Chose certaine, le gouvernement intensifiera les mesures d’intégration et de francisation des nouveaux arrivants si le prochain ministre de l’Immigration propose de tirer vers le haut les seuils d’immigration avec l’accord l’Assemblée nationale, a insisté le premier ministre.

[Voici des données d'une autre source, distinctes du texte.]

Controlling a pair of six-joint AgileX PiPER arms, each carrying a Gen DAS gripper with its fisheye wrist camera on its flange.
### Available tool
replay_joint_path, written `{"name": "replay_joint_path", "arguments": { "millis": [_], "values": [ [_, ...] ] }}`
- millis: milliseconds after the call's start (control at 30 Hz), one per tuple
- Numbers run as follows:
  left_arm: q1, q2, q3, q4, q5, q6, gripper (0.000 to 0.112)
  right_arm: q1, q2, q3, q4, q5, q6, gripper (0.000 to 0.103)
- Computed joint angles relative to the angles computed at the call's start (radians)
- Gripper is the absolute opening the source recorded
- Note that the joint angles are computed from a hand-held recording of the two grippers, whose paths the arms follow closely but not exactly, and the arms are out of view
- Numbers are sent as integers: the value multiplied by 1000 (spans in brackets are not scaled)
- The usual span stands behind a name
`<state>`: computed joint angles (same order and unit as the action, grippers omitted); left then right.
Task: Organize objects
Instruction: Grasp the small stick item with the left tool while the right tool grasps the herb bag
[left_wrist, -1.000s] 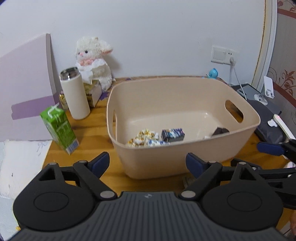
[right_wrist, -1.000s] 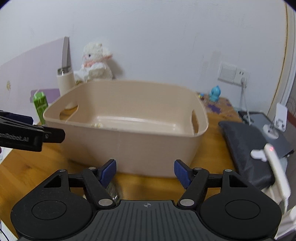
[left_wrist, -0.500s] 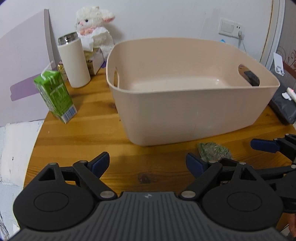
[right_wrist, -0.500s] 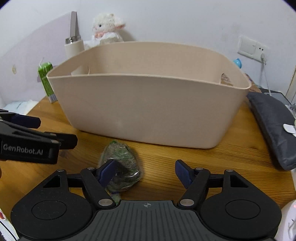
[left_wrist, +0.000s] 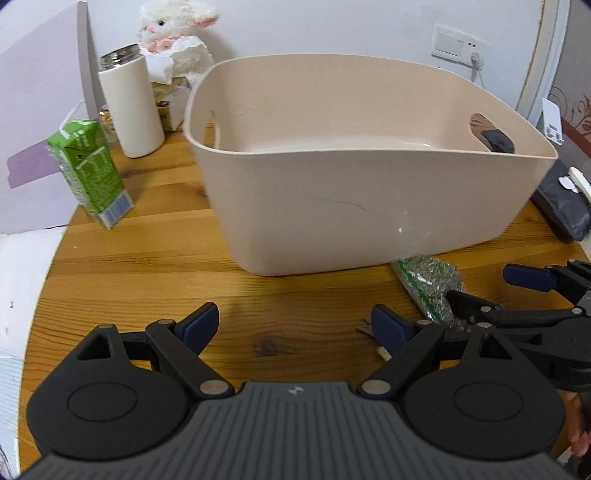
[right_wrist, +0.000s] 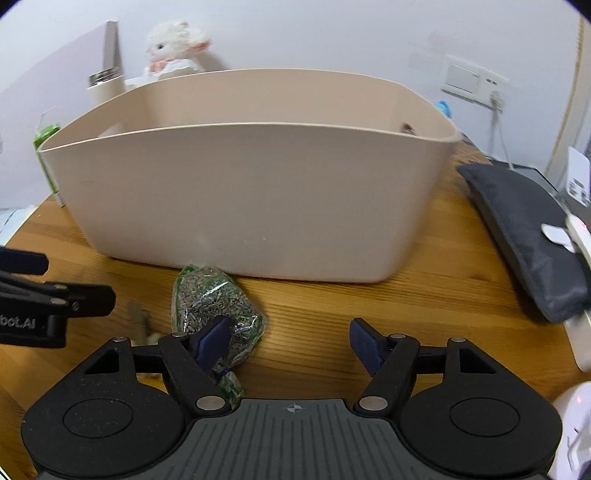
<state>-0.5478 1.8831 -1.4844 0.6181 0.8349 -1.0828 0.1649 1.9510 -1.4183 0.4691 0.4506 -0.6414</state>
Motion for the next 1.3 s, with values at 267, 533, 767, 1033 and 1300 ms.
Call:
{"name": "replay_joint_path", "arguments": {
  "millis": [267,533,767,1033,1300],
  "values": [
    [-20,55,-54,-66,-24,49,90,-62,-37,44,68,-9,-43,72],
    [-13,65,-37,-114,-68,64,90,-69,-115,115,216,16,-248,72],
    [-21,52,7,-54,-78,17,86,-56,-73,76,226,69,-243,72],
    [-3,40,33,-41,-102,17,86,-46,-23,35,180,85,-205,72],
    [28,58,19,-107,-203,139,87,-44,-3,17,120,50,-185,71]
  ]
}}
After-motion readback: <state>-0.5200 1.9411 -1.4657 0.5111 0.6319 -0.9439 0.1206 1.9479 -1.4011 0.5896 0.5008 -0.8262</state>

Philippe Couillard presse le gouvernement fédéral de corriger au plus vite les lacunes du Programme des travailleurs étrangers temporaires – ou de le transférer au Québec. « Ce programme-là doit être amélioré considérablement. Et s'il ne s'estime pas capable de le faire, ben, on va le faire nous-mêmes », a-t-il averti jeudi.
 

Le chef du Parti libéral du Québec a déploré les conditions que doivent remplir les propriétaires de petites entreprises  — la boulangère qu'il a croisée sur la rue Saint-Jean à Québec, samedi dernier, par exemple — pour embaucher un travailleur étranger temporaire. « Il faudrait qu'elle [la boulangère] fasse elle-même une étude d'impact pancanadienne et qu'elle dépose 2000 dollars sans savoir d'avance le résultat de sa démarche. Il n'y a pas un petit entrepreneur qui va faire ça », a fait valoir M. Couillard. « Qu'il nous transfère le programme, on va le faire », a-t-il poursuivi.